Title: Detecting whales from aerial imagery

Remote sensing technologies have significantly advanced ecological monitoring, offering unprecedented capabilities for species detection and conservation efforts. However, the manual annotation of extensive aerial surveys remains a daunting task. In collaboration with the Department of Fisheries and Oceans (DFO), we introduce a novel semi-automated deep learning-based whale detection pipeline. This innovative approach aims to enhance the efficiency and scalability of annotating large-scale surveys by addressing challenges such as weak whale signatures, the presence of lookalikes, and heterogeneity. The seminar will focus on the intricacies of training a small object detection model tailored to these challenges, exploring solutions, and discussing aspects of online learning and domain adaptation for ever-changing environmental conditions.

*** 12:00pm Presenter:  Javier Noa Turnes ***

Title: Long-range spatial dependencies for sea ice semantic segmentation.

Studying sea ice presence in the Arctic is pivotal in the sustainable development of society in northern communities. For ice agencies, synthetic aperture radar (SAR) images are the most prevalent data source to generate ice charts that offer a coarse description of ice concentration and prevailing ice types. While such a product aids analysts, it lacks relevant pixel-level information to locate and describe the ice formation.
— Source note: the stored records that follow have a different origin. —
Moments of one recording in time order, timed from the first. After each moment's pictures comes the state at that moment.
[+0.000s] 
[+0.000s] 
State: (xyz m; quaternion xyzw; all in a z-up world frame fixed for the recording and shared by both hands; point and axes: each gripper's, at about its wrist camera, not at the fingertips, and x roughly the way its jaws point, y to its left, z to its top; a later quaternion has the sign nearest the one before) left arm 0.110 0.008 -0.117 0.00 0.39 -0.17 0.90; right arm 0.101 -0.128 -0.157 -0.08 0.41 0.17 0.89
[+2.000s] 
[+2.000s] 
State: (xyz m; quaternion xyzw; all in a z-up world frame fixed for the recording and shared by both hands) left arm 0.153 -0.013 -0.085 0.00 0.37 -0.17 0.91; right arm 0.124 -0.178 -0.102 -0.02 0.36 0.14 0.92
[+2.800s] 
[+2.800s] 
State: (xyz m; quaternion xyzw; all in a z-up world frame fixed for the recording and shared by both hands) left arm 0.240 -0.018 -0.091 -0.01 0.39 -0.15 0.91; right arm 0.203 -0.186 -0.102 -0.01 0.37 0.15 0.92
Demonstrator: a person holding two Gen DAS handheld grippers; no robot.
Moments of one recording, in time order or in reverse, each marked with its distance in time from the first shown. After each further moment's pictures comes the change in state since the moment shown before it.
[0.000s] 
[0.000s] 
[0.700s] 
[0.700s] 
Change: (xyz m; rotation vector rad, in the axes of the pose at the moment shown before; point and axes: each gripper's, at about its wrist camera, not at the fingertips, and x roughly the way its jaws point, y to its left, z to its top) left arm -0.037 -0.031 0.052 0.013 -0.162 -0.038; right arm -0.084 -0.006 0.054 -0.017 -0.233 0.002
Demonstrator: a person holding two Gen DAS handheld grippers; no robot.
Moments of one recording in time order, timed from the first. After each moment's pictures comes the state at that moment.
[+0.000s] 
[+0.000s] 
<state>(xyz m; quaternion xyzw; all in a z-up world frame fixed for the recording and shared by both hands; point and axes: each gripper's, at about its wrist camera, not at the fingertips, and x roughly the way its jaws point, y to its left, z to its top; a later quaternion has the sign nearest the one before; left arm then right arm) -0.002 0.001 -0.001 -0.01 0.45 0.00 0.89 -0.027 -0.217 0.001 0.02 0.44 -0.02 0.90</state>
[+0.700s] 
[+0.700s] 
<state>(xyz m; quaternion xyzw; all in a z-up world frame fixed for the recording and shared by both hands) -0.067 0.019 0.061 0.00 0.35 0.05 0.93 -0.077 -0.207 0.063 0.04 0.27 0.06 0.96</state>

Therefore, there is a significant effort to obtain automatic methods to generate detailed sea ice maps. The nature of SAR images produces significant class variability that leads to spatial non-stationary statistics, posing challenges for sea ice mapping when using current deep learning architectures that ignore large-scale context. Towards enhancing automated sea ice classification, I am presenting a methodology that makes the most of local and global information and gives treatment to boundaries on semantic segmentation of ice and water. Three blocks are utilized, a convolutional neural network (CNN), unsupervised segmentation, and self-attention from transformer networks. Finally, there are two prediction heads: i) pixel-based, on the CNN output, and ii) region-based, on the transformer output. In this manner, the model learns to capture large spatial feature interactions to tackle non-stationary statistics. The main function of region-based head is to promote region-consistent feature maps for pixel-based prediction.